§ **WHAT THIS TASK INVOLVES**: The full set of records must be printed exactly as given.
[Start of section]
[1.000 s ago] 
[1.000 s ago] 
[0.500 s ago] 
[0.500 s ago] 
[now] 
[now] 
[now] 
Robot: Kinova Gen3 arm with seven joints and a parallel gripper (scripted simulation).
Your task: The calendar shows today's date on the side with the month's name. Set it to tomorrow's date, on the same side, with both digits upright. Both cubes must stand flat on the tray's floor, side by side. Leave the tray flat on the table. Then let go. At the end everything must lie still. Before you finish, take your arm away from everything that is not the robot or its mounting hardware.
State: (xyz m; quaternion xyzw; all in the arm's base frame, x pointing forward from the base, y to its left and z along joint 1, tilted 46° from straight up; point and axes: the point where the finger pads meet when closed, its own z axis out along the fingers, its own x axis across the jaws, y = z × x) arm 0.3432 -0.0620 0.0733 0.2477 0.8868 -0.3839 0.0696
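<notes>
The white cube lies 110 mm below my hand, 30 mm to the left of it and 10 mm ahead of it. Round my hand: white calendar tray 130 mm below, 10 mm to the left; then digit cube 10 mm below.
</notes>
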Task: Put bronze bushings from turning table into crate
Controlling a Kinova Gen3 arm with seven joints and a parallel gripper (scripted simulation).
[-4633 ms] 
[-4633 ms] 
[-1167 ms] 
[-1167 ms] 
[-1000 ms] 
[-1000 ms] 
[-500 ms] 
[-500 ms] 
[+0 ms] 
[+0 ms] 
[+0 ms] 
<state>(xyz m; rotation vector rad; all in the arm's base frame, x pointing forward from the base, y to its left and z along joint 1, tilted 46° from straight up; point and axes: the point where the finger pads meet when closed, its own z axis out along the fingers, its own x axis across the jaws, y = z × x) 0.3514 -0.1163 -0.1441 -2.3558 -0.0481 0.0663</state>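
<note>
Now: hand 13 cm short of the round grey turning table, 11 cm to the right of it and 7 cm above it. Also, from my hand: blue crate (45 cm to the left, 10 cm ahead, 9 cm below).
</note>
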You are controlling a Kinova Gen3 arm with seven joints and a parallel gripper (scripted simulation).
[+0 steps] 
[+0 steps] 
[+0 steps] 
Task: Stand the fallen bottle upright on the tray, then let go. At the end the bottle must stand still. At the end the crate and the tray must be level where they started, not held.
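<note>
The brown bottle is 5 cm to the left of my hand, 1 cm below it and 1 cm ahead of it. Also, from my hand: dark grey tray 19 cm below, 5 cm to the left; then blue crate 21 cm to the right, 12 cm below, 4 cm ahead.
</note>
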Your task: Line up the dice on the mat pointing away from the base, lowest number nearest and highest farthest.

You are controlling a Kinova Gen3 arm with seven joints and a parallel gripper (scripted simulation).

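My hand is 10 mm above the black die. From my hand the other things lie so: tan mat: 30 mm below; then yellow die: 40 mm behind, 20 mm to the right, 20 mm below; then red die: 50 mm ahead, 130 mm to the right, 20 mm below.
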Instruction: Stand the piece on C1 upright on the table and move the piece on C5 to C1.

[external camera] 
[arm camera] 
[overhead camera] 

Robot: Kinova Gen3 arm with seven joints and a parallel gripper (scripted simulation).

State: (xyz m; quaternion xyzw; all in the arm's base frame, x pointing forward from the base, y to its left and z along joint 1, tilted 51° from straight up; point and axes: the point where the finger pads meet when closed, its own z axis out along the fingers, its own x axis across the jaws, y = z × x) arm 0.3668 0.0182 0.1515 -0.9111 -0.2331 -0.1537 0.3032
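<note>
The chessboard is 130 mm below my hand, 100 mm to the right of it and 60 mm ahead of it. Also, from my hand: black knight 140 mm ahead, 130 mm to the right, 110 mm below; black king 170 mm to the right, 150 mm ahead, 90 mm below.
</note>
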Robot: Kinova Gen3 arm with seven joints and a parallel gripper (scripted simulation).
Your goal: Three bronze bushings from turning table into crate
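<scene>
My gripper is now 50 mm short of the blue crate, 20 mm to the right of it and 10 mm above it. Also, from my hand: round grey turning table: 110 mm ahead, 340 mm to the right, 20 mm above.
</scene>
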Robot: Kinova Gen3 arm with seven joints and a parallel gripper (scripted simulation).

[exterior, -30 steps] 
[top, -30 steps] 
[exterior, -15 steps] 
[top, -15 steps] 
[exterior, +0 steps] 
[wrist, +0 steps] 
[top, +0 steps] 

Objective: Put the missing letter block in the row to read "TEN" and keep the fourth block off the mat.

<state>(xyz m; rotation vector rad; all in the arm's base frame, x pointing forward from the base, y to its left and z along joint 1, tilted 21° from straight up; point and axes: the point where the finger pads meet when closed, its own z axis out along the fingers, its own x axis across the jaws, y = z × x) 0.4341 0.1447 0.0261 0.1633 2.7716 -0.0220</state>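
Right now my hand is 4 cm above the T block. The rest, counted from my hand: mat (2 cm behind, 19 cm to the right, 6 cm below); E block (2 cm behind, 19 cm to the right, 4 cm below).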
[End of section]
§ **RESPONSE BELOW**:
[1.000 s ago] 
[1.000 s ago] 
[0.500 s ago] 
[0.500 s ago] 
[now] 
[now] 
[now] 
Robot: Kinova Gen3 arm with seven joints and a parallel gripper (scripted simulation).
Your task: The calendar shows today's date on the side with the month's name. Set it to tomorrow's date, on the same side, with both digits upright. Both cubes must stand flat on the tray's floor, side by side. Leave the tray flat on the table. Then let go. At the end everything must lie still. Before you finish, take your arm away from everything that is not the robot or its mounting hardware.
State: (xyz m; quaternion xyzw; all in the arm's base frame, x pointing forward from the base, y to its left and z along joint 1, tilted 46° from straight up; point and axes: the point where the finger pads meet when closed, its own z axis out along the fingers, its own x axis across the jaws, y = z × x) arm 0.3432 -0.0620 0.0733 0.2477 0.8868 -0.3839 0.0696
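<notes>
The white cube lies 110 mm below my hand, 30 mm to the left of it and 10 mm ahead of it. Round my hand: white calendar tray 130 mm below, 10 mm to the left; then digit cube 10 mm below.
</notes>
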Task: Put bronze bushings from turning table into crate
Controlling a Kinova Gen3 arm with seven joints and a parallel gripper (scripted simulation).
[-4633 ms] 
[-4633 ms] 
[-1167 ms] 
[-1167 ms] 
[-1000 ms] 
[-1000 ms] 
[-500 ms] 
[-500 ms] 
[+0 ms] 
[+0 ms] 
[+0 ms] 
<state>(xyz m; rotation vector rad; all in the arm's base frame, x pointing forward from the base, y to its left and z along joint 1, tilted 46° from straight up; point and axes: the point where the finger pads meet when closed, its own z axis out along the fingers, its own x axis across the jaws, y = z × x) 0.3514 -0.1163 -0.1441 -2.3558 -0.0481 0.0663</state>
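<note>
Now: hand 13 cm short of the round grey turning table, 11 cm to the right of it and 7 cm above it. Also, from my hand: blue crate (45 cm to the left, 10 cm ahead, 9 cm below).
</note>
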You are controlling a Kinova Gen3 arm with seven joints and a parallel gripper (scripted simulation).
[+0 steps] 
[+0 steps] 
[+0 steps] 
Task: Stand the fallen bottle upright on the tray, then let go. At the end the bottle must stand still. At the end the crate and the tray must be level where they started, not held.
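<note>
The brown bottle is 5 cm to the left of my hand, 1 cm below it and 1 cm ahead of it. Also, from my hand: dark grey tray 19 cm below, 5 cm to the left; then blue crate 21 cm to the right, 12 cm below, 4 cm ahead.
</note>
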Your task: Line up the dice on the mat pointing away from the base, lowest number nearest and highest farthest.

You are controlling a Kinova Gen3 arm with seven joints and a parallel gripper (scripted simulation).

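My hand is 10 mm above the black die. From my hand the other things lie so: tan mat: 30 mm below; then yellow die: 40 mm behind, 20 mm to the right, 20 mm below; then red die: 50 mm ahead, 130 mm to the right, 20 mm below.
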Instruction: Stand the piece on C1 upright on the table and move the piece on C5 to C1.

[external camera] 
[arm camera] 
[overhead camera] 

Robot: Kinova Gen3 arm with seven joints and a parallel gripper (scripted simulation).

State: (xyz m; quaternion xyzw; all in the arm's base frame, x pointing forward from the base, y to its left and z along joint 1, tilted 51° from straight up; point and axes: the point where the finger pads meet when closed, its own z axis out along the fingers, its own x axis across the jaws, y = z × x) arm 0.3668 0.0182 0.1515 -0.9111 -0.2331 -0.1537 0.3032
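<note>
The chessboard is 130 mm below my hand, 100 mm to the right of it and 60 mm ahead of it. Also, from my hand: black knight 140 mm ahead, 130 mm to the right, 110 mm below; black king 170 mm to the right, 150 mm ahead, 90 mm below.
</note>
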Robot: Kinova Gen3 arm with seven joints and a parallel gripper (scripted simulation).
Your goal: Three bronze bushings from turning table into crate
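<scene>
My gripper is now 50 mm short of the blue crate, 20 mm to the right of it and 10 mm above it. Also, from my hand: round grey turning table: 110 mm ahead, 340 mm to the right, 20 mm above.
</scene>
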Robot: Kinova Gen3 arm with seven joints and a parallel gripper (scripted simulation).

[exterior, -30 steps] 
[top, -30 steps] 
[exterior, -15 steps] 
[top, -15 steps] 
[exterior, +0 steps] 
[wrist, +0 steps] 
[top, +0 steps] 

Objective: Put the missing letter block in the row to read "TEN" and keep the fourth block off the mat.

<state>(xyz m; rotation vector rad; all in the arm's base frame, x pointing forward from the base, y to its left and z along joint 1, tilted 21° from straight up; point and axes: the point where the finger pads meet when closed, its own z axis out along the fingers, its own x axis across the jaws, y = z × x) 0.4341 0.1447 0.0261 0.1633 2.7716 -0.0220</state>
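Right now my hand is 4 cm above the T block. The rest, counted from my hand: mat (2 cm behind, 19 cm to the right, 6 cm below); E block (2 cm behind, 19 cm to the right, 4 cm below).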

Nothing remains to be written for this exercise.